[Items from a data source]

[Start of section]

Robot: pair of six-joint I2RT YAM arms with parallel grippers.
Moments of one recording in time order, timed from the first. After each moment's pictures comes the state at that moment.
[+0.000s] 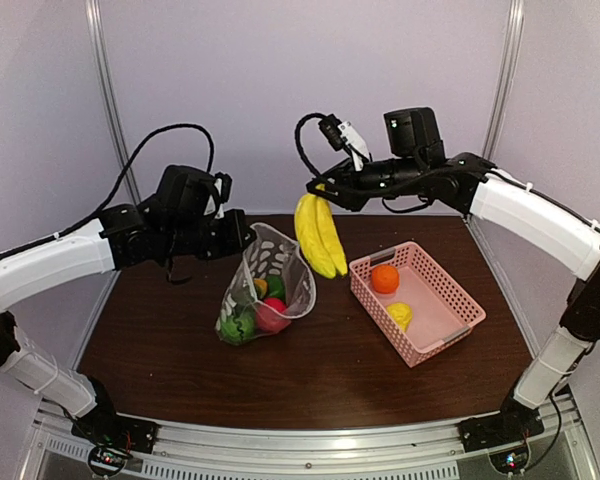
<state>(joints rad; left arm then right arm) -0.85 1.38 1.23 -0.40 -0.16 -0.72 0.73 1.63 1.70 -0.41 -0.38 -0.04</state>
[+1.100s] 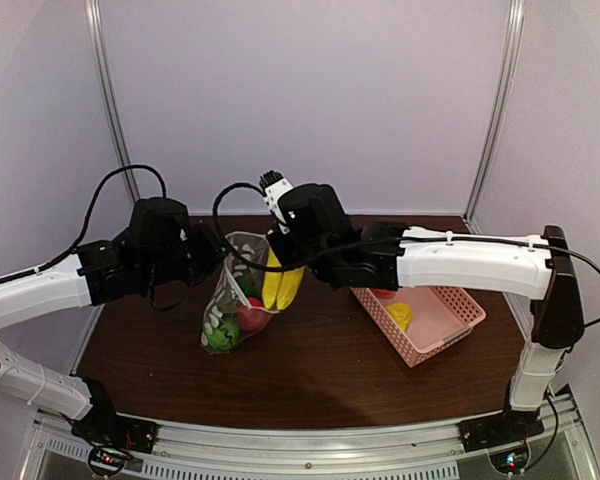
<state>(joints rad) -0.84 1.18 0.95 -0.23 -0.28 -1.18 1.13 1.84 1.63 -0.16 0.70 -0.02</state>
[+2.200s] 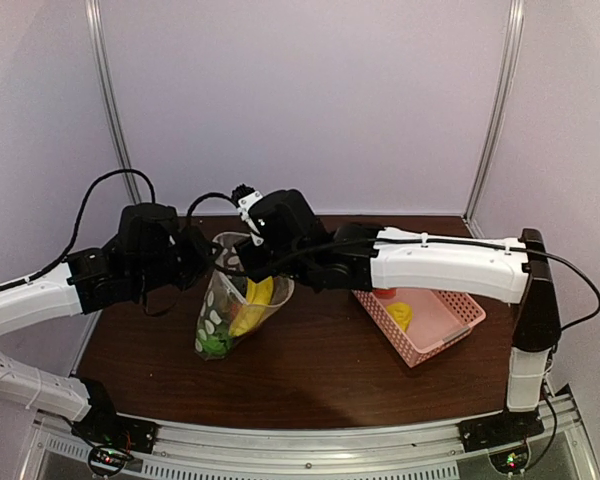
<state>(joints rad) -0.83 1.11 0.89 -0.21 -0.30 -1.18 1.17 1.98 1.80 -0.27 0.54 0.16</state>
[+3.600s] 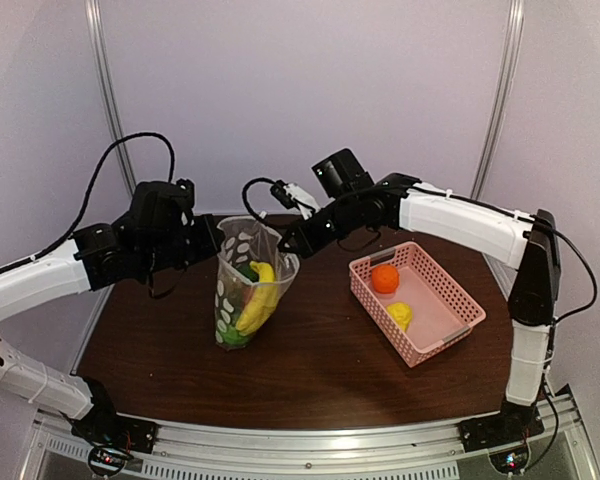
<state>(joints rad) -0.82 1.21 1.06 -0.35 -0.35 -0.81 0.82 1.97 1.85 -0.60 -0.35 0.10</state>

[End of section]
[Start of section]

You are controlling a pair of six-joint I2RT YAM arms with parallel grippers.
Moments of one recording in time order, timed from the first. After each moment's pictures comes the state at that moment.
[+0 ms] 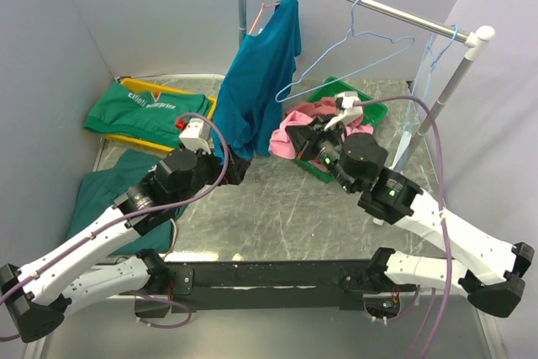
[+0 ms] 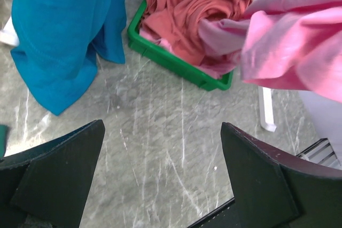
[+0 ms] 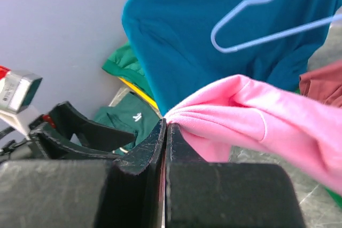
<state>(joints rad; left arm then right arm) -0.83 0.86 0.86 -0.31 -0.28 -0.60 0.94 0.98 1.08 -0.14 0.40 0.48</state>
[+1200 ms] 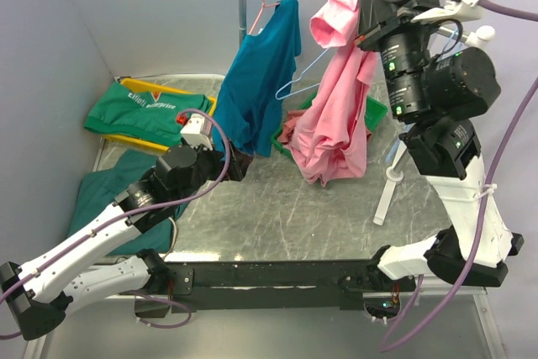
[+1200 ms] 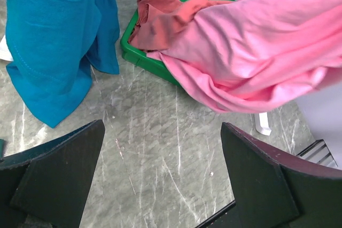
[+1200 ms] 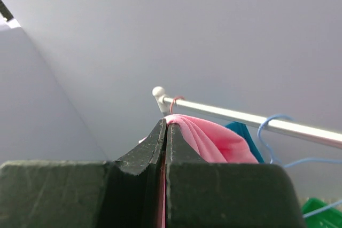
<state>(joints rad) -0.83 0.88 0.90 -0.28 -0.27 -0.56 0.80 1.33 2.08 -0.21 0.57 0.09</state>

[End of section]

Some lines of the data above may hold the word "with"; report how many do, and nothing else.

2